● EXERCISE
From the records that follow, copy every line that contains the word "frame".

[Extracted data entries]
══════════════════════════════

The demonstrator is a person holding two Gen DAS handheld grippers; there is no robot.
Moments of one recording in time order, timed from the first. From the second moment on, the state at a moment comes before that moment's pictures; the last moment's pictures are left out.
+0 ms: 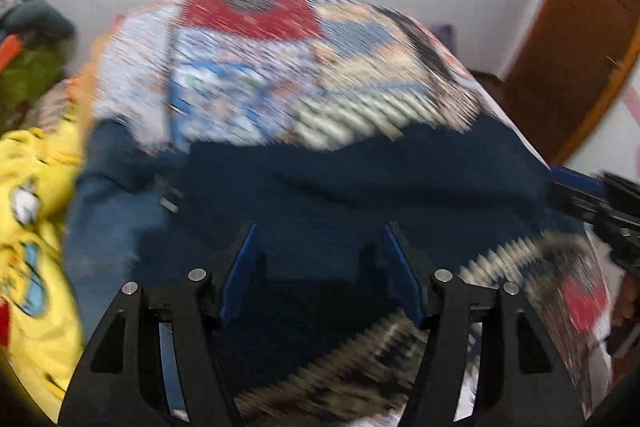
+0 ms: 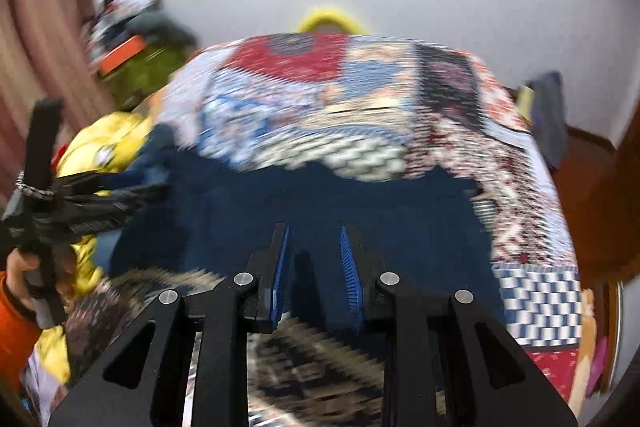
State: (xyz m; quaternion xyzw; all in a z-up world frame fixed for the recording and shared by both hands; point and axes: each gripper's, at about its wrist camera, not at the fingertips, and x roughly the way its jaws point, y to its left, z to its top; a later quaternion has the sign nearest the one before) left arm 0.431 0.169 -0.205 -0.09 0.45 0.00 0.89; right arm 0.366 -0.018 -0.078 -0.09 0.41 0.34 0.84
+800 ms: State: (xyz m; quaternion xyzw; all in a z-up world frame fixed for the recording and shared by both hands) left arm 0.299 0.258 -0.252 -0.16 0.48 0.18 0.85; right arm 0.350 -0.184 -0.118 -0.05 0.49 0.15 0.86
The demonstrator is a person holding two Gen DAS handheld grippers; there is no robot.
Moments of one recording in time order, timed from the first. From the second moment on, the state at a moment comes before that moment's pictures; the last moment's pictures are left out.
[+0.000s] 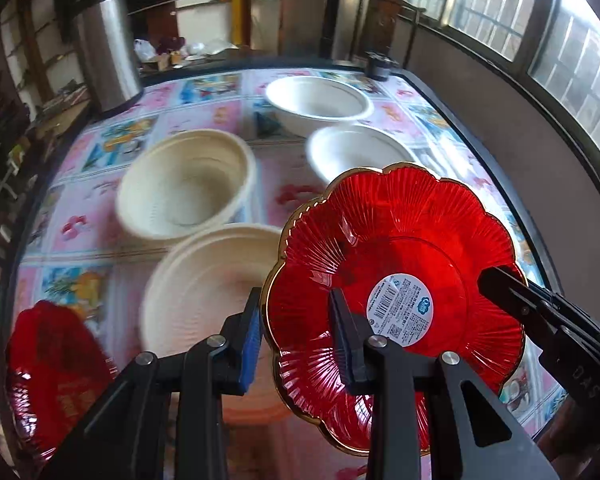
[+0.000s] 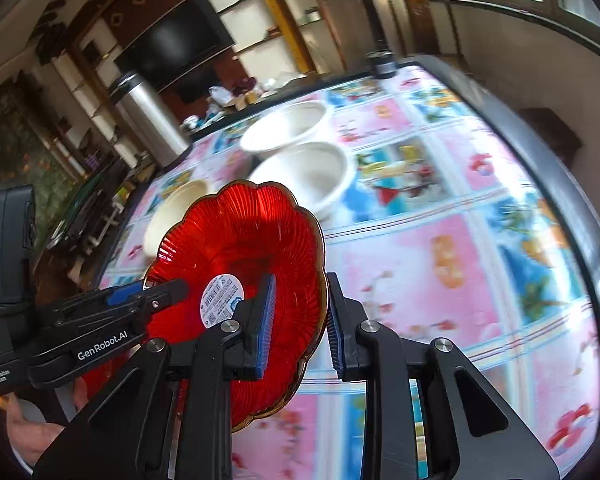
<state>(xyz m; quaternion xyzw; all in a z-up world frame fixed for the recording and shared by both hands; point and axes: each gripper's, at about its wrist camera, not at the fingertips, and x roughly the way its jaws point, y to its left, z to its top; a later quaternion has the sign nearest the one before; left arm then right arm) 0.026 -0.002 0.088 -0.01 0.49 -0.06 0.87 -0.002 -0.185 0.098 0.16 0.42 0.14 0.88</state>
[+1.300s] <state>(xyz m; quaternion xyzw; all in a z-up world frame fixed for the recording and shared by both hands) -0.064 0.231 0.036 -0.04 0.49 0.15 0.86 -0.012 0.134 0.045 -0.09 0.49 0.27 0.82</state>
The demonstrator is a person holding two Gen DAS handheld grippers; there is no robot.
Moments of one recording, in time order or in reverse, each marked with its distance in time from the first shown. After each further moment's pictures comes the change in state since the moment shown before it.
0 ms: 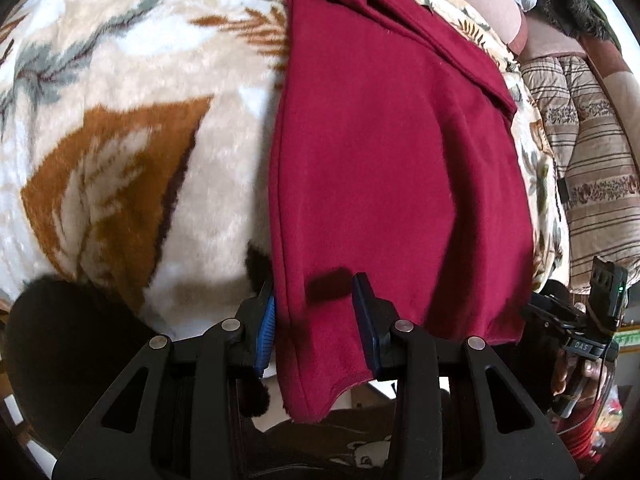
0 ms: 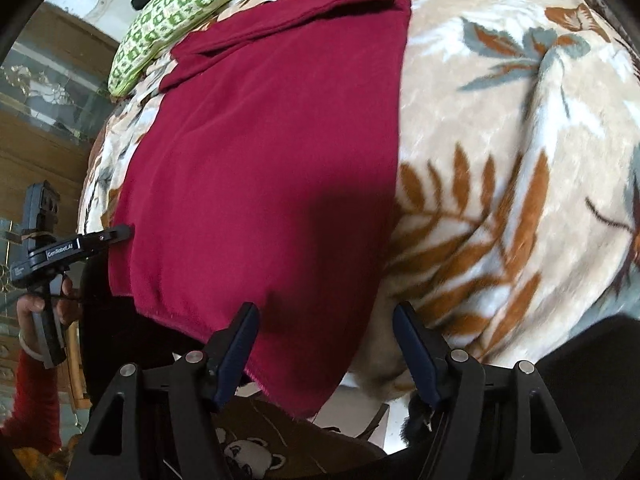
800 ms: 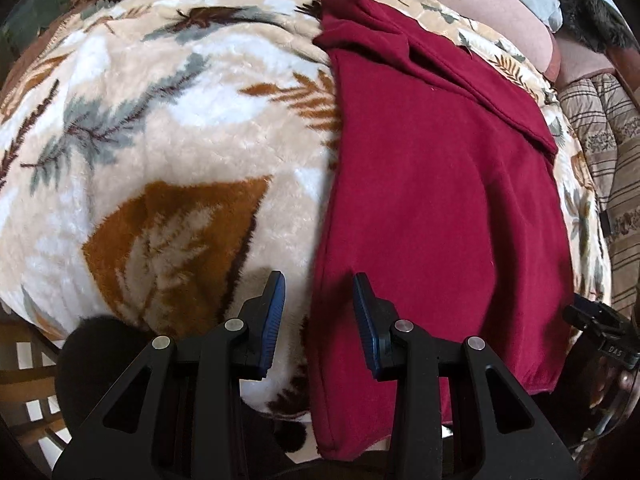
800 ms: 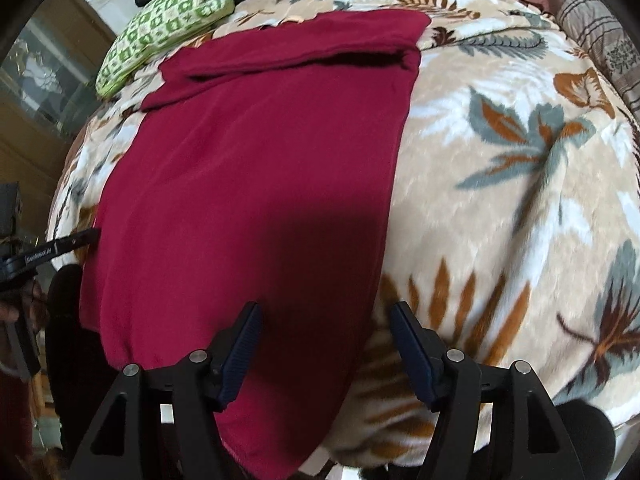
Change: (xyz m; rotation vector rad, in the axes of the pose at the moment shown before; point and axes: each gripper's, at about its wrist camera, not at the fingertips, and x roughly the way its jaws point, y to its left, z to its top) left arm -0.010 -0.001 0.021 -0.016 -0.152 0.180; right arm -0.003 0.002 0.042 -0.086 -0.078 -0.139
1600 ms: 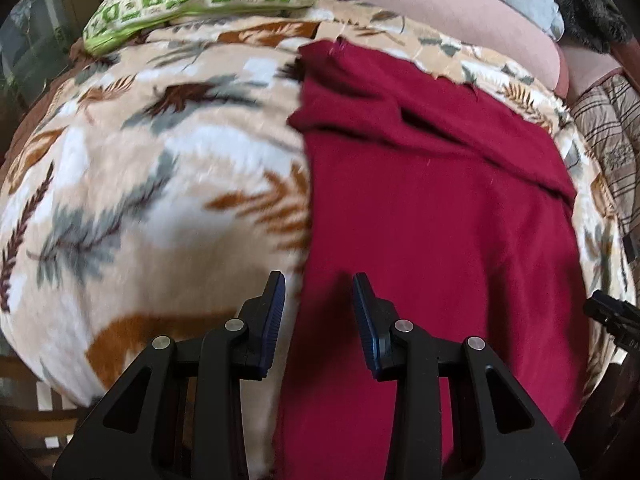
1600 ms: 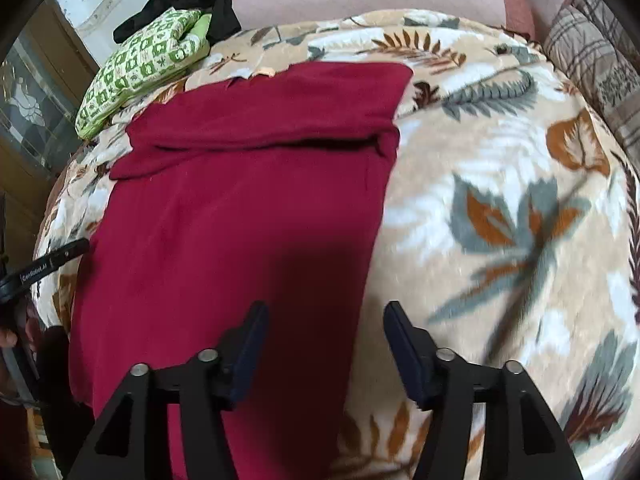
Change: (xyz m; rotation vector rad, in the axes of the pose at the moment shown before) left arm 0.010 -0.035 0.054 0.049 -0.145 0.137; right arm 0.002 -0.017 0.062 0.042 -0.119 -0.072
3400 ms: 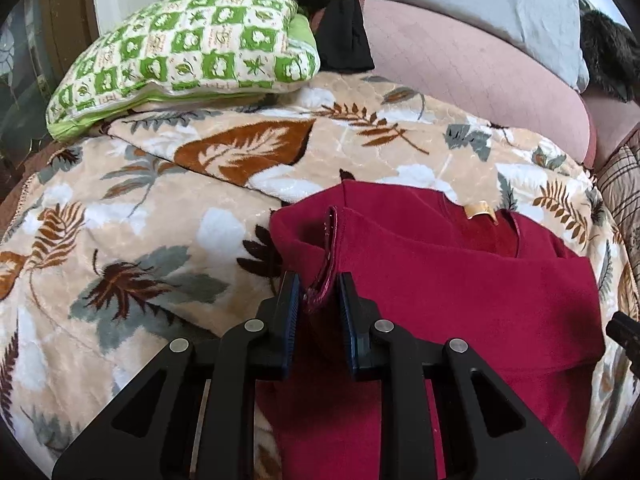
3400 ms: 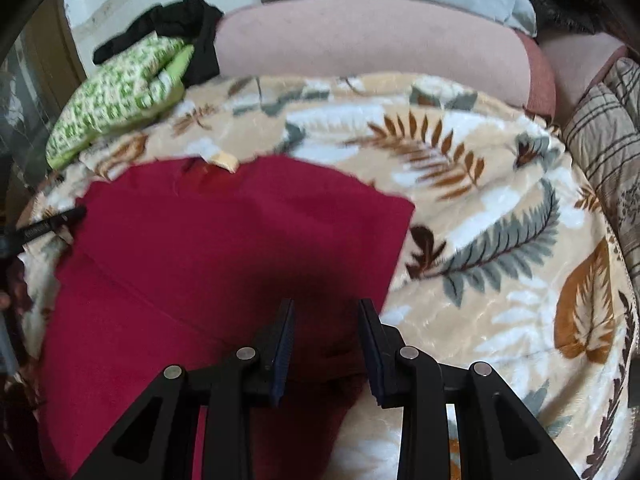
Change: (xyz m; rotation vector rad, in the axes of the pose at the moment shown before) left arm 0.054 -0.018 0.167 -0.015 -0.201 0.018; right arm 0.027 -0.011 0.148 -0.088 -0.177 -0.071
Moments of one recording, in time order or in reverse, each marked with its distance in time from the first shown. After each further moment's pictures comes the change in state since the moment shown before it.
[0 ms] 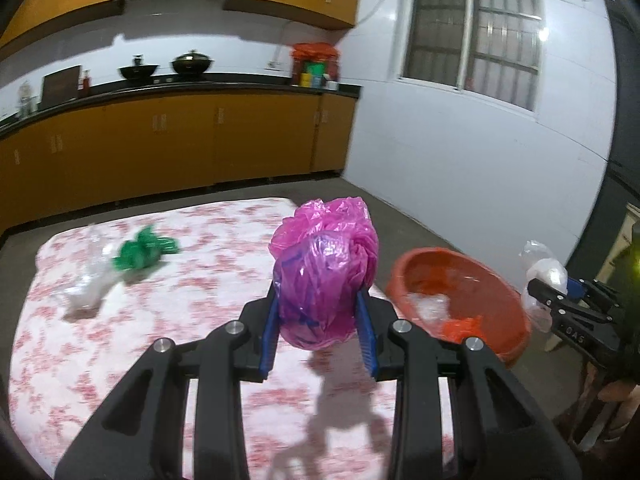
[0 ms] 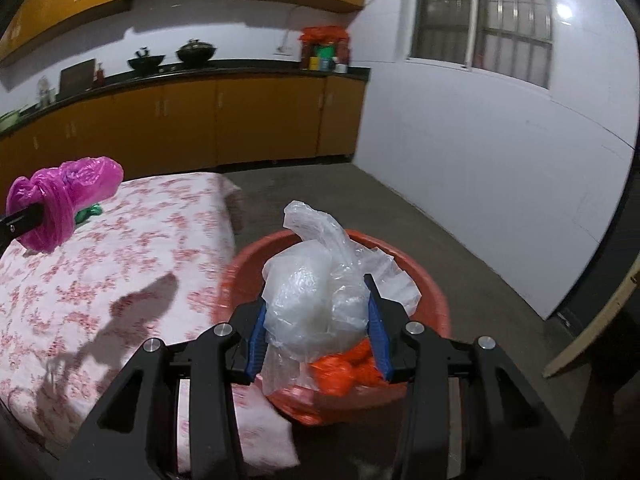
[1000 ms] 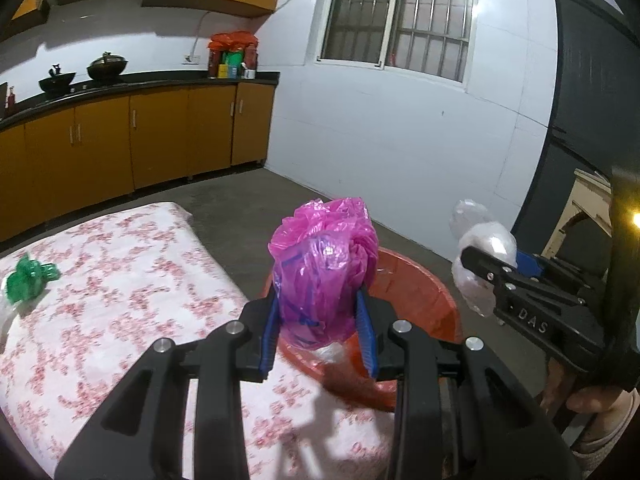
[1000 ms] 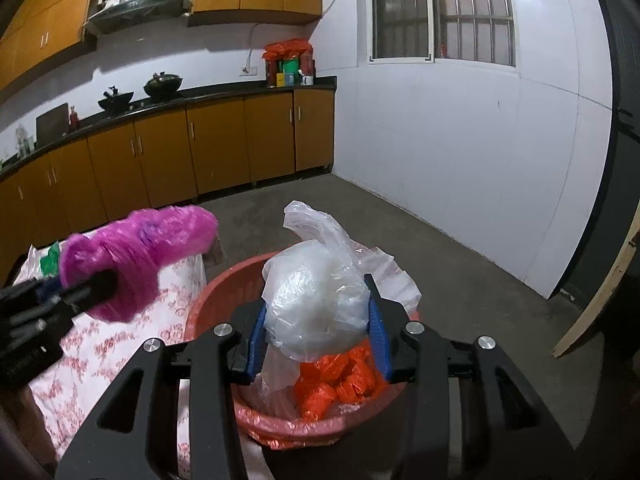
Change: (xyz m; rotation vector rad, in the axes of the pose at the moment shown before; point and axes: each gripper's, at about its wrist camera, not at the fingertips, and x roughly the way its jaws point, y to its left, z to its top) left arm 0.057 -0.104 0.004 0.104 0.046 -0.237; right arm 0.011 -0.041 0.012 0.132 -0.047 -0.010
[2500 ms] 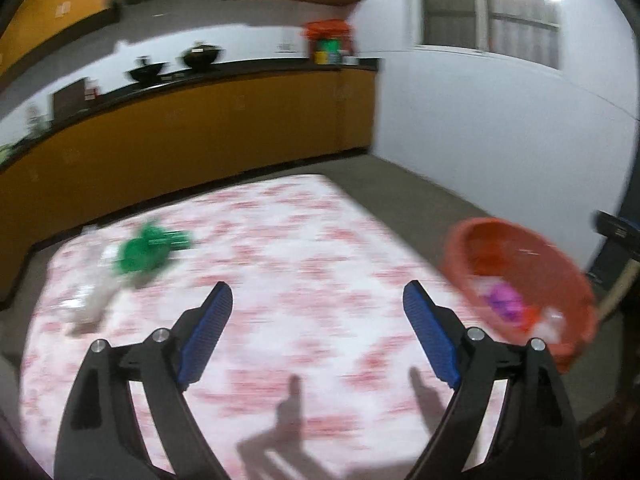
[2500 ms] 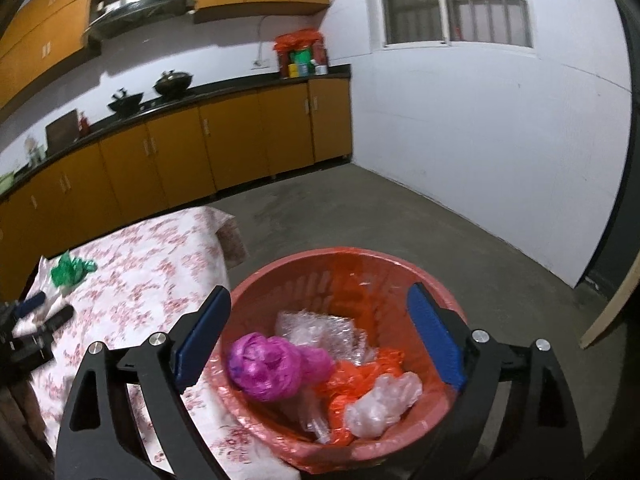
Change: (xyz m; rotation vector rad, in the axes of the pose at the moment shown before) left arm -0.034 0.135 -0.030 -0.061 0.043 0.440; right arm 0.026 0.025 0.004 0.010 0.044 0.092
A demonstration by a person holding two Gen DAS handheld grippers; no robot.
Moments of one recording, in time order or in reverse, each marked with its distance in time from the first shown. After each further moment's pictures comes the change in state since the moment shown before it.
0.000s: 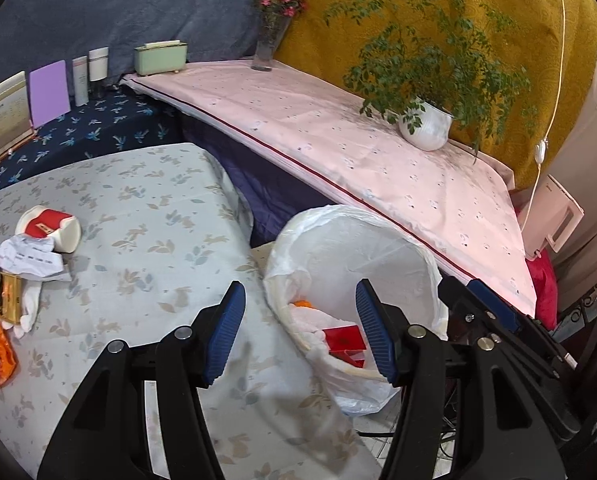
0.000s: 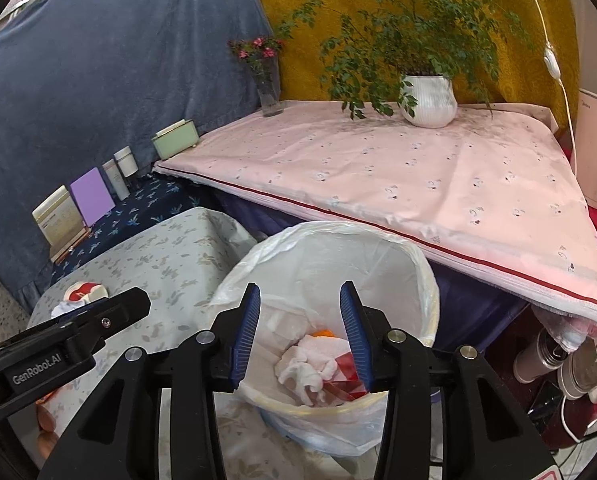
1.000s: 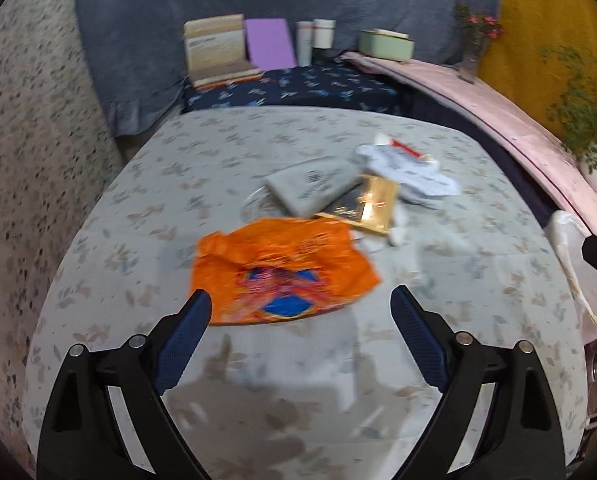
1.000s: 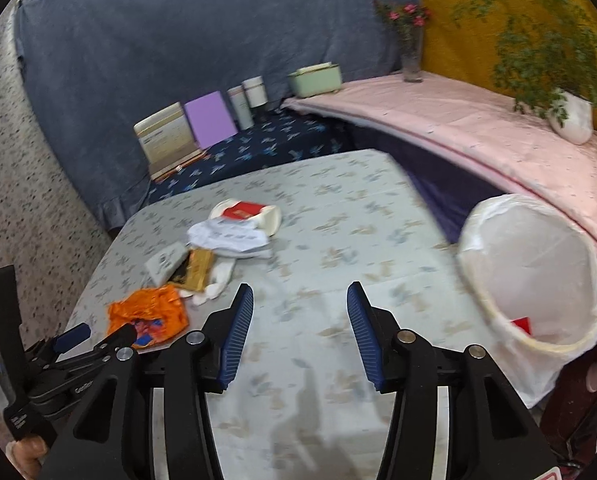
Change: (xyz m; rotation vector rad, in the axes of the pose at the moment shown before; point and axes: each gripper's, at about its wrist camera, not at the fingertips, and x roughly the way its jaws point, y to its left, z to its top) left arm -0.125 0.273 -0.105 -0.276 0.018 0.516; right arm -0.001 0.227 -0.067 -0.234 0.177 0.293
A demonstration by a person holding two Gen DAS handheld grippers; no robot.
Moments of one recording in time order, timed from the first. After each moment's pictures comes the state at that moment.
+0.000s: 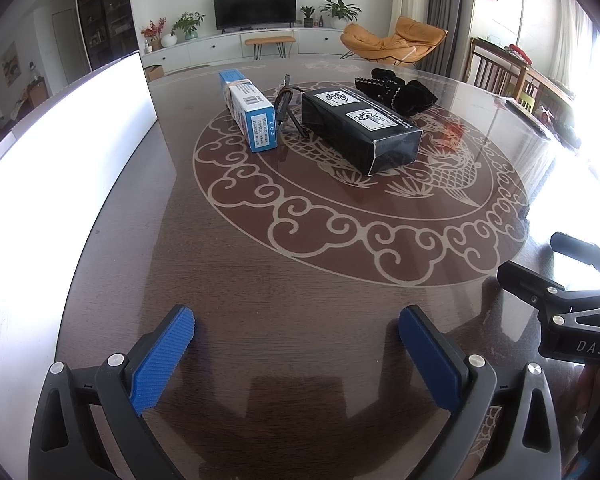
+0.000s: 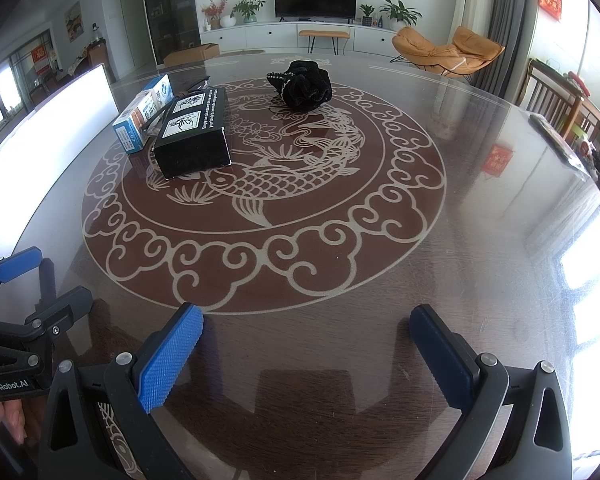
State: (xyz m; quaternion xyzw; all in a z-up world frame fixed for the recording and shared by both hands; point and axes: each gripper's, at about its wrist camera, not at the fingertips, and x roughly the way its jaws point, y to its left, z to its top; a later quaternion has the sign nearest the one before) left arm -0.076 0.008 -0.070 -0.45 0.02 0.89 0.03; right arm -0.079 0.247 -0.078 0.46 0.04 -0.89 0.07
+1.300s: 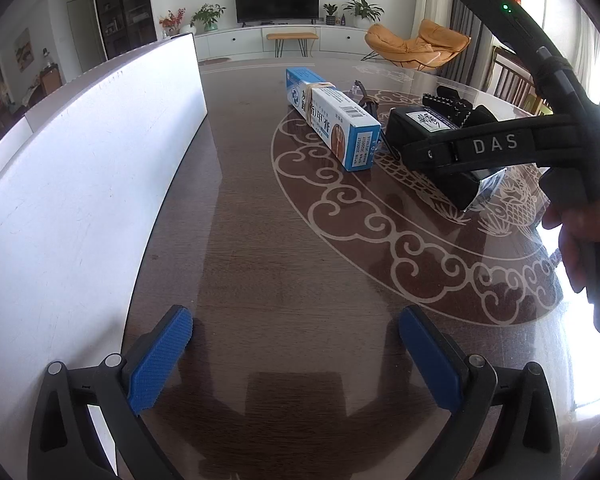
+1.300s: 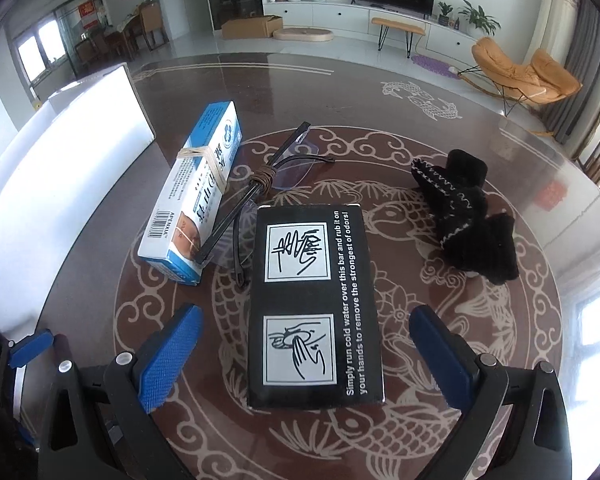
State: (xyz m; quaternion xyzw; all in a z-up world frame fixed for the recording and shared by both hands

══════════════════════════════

● OUTPUT FOR THIS TASK
State: (xyz m; quaternion xyzw; all in a z-up world frame fixed for the recording and shared by both hands; point and axes: each gripper's, at about its wrist camera, not at the fingertips, and x roughly the way its jaws point, y to its left, z to its top; a later quaternion has the sign nearest the one before) left arm 0.431 0.169 -0.205 -0.09 0.45 0.00 0.89; right arm 0.366 -0.018 -0.078 -0.09 0.41 0.34 0.84
+800 ms: State: (xyz m; quaternion xyzw; all in a z-up world frame fixed for the recording and shared by both hands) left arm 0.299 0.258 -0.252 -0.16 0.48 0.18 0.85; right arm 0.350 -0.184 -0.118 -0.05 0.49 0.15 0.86
<state>(xyz m; quaternion xyzw; all in a z-up world frame fixed for the recording and shared by both hands; point and axes: each gripper's, at about its wrist camera, not at the fingertips, and x roughly the way its jaws point, y to its left, z to its top; a later quaternion has the sign nearest the one before; left arm then right arm) 0.026 -0.002 0.088 -0.01 0.49 -0.06 0.87 -0.002 -0.185 0.098 0.16 0.42 0.14 0.88</state>
[+1.300s] <state>(xyz m; quaternion xyzw; all in a z-up world frame fixed for the recording and shared by both hands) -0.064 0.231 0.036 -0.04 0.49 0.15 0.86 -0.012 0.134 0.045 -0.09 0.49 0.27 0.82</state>
State: (xyz m; quaternion xyzw; all in a z-up world frame fixed for the recording and shared by both hands; point and axes: each gripper's, at about its wrist camera, not at the fingertips, and x roughly the way its jaws point, y to its left, z to its top; a later quaternion has the sign nearest the one before) left arm -0.076 0.008 -0.070 -0.45 0.02 0.89 0.03; right arm -0.079 0.247 -0.078 0.46 0.04 -0.89 0.07
State: (xyz m; quaternion xyzw; all in a z-up world frame fixed for the recording and shared by both hands

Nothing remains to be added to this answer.